Governor of Sonora y Sinaloa
- In office 1681–1686

1st Governor of Texas and 3rd of Coahuila
- In office 1691–1692
- Preceded by: Diego Ramón (Coahuila) / Established office (Texas)
- Succeeded by: Gregorio de Salinas Varona

Personal details
- Born: Unknown
- Died: Unknown
- Profession: Politician

= Domingo Terán de los Ríos =

Governor of Spanish Texas

Domingo Terán de los Ríos served as the first governor of Texas from 1691 to 1692. He also governed Nueva Extremadura, which covered parts of modern day Coahuila in Mexico as well as most of Texas west of the Medina river excluding the area west of about the eastern edge of New Mexico, although most of that area was effectively not under Spanish control but that of the Comanche and other peoples.

==Previous service==
Terán served the Spanish crown in Peru for two decades. He came to Mexico in 1681 as a deputy of the consulado of Sevilla. He was appointed governor of the province of Sonora y Sinaloa in 1686, and served in that position for approximately five years. As governor, he successfully developed a mining industry and pacified the Native Americans in that area.

==Coahuila and Tejas==
Terán was appointed governor on January 23, 1691, by Viceroy Gaspar de la Cerda, 8th Count of Galve. He was appointed to oversee the administration of Coahuila, Texas and adjacent regions. His role as governor was to set up seven missions among the Tejas Indians; to seek and remove any foreigners that may have settled in Spanish territory; and to catalog the land, the natural resources, and the peoples of the area.
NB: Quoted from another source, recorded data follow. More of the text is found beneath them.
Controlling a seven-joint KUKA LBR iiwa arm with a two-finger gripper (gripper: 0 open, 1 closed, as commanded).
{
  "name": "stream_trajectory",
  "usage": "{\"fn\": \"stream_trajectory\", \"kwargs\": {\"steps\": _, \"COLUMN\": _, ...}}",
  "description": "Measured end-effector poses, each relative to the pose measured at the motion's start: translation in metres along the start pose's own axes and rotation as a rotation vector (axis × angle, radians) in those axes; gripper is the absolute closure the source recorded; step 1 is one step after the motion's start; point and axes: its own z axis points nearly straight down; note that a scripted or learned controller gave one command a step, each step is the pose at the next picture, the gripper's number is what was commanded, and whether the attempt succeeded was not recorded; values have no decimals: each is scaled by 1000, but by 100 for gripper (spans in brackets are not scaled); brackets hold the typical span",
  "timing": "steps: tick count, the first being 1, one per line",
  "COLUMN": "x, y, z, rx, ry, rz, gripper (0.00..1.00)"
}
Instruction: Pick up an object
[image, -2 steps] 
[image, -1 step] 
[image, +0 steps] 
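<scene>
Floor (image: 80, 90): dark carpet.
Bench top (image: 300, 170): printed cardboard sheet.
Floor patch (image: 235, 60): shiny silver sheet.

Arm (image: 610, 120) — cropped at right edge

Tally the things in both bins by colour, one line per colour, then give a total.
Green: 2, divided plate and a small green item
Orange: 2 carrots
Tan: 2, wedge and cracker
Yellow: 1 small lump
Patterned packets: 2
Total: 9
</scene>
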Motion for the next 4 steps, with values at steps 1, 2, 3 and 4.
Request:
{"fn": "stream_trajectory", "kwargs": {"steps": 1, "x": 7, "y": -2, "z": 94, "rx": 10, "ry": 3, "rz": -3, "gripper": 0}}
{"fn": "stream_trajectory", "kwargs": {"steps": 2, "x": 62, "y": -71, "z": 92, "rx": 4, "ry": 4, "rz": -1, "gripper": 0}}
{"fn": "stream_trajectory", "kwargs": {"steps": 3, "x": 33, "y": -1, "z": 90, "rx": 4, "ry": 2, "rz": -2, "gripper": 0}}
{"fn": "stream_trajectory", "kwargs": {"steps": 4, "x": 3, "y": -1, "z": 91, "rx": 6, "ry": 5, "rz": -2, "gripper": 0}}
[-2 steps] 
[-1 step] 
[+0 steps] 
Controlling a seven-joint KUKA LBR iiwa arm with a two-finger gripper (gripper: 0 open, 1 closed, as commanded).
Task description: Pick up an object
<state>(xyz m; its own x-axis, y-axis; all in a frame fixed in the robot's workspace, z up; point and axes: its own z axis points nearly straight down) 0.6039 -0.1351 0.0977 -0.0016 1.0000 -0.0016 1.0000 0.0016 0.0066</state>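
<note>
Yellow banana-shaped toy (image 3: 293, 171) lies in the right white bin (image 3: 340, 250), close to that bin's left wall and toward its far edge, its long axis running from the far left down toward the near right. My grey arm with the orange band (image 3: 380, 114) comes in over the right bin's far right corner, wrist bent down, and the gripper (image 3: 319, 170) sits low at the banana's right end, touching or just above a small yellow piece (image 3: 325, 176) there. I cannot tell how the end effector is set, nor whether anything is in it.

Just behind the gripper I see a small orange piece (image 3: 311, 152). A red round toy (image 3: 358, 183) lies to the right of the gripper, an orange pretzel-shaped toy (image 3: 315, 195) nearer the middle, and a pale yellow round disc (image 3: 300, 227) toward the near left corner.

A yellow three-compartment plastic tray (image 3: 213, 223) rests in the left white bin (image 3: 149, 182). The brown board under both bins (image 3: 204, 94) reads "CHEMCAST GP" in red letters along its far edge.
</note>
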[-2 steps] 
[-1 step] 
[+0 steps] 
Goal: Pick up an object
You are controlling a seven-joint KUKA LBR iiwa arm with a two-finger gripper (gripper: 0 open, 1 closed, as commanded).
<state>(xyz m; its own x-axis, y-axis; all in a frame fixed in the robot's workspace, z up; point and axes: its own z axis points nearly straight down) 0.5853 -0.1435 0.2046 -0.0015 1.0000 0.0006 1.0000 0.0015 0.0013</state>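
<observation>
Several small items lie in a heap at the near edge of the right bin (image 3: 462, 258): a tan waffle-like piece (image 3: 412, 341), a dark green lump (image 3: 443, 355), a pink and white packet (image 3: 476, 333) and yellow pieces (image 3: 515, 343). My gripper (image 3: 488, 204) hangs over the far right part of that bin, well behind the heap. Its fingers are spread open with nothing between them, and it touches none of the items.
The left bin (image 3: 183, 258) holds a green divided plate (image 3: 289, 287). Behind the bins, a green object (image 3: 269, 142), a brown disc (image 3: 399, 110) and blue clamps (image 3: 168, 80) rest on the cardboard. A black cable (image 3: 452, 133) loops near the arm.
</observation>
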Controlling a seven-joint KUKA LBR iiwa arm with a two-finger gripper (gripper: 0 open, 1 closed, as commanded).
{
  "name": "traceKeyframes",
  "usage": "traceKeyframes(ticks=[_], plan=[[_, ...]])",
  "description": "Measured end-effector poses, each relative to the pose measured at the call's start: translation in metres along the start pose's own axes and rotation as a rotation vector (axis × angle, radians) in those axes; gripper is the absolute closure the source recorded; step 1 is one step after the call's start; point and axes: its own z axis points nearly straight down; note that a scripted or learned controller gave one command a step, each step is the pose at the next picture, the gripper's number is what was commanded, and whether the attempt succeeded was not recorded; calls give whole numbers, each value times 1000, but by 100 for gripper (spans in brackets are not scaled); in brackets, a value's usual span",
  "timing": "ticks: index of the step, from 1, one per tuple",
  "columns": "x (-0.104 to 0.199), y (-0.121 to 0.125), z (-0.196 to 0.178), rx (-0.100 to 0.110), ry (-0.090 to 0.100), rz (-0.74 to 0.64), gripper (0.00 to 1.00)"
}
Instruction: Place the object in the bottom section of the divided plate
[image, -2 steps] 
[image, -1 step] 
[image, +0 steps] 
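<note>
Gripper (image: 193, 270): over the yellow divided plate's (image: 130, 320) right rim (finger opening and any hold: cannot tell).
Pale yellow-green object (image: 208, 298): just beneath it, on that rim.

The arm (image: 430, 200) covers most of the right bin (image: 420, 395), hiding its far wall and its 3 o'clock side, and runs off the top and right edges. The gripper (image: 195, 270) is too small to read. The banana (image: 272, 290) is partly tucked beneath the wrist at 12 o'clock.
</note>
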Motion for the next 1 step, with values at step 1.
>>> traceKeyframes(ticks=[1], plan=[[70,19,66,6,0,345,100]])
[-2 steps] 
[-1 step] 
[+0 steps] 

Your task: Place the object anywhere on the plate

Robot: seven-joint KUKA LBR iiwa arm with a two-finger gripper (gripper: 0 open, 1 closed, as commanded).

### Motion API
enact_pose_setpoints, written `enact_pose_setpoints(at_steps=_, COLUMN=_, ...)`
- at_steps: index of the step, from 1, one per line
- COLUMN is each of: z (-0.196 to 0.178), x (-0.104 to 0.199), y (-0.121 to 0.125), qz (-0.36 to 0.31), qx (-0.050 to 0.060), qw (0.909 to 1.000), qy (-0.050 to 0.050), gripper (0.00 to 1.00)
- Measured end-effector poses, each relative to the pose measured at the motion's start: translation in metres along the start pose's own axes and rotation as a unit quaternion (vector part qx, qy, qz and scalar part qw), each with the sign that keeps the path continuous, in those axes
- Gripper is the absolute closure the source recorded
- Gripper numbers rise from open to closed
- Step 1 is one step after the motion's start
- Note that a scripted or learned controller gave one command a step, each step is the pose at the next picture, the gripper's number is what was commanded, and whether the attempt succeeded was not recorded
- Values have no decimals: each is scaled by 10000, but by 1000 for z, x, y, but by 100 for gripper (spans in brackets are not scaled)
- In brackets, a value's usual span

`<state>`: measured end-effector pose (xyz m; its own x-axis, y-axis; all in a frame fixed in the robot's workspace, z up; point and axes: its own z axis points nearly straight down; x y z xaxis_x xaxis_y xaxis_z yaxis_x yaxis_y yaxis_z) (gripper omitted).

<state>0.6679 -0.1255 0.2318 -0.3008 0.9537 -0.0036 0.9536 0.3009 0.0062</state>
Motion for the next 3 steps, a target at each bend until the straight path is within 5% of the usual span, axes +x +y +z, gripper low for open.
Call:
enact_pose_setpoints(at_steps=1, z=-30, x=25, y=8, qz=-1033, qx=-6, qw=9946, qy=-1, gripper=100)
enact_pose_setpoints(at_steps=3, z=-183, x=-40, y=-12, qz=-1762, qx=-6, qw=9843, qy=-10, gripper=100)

Terán and his company departed on their trek on May 16, 1691, from Monclova, crossed the Rio Grande on May 28, and had reached the Red River by December of that year. When they reached San Francisco de los Tejas, de los Ríos renamed the region Nuevo Reyno de la Montaña de Santander y Santillana.

On June 13, 1691, Terán and his company camped at a rancheria on a stream called Yanaguana . They renamed the stream "San Antonio" because it was Saint Anthony's Day. Father Damian Massanet accompanied Terán on his trip.

On his journey northward, Terán met with Gregorio de Salinas Varona at the site of the French Fort Saint Louis, which had been abandoned after colonists died from disease and a Karankawa Indian attack. He was given new orders to explore the Tejas settlements in eastern Tejas.

When Terán was travelling southward, he met Juan Enríquez Barroto at Matagorda Bay on March 5, 1692, who relayed orders from the viceroy to explore the lower Mississippi River area. Terán followed orders, but was prevented from completing them by bad weather. He and his company returned to Veracruz on April 15. Terán's expedition failed to establish any missions among the Tejas. In his report, he defended his actions and explained the negative situation which he saw in East Texas.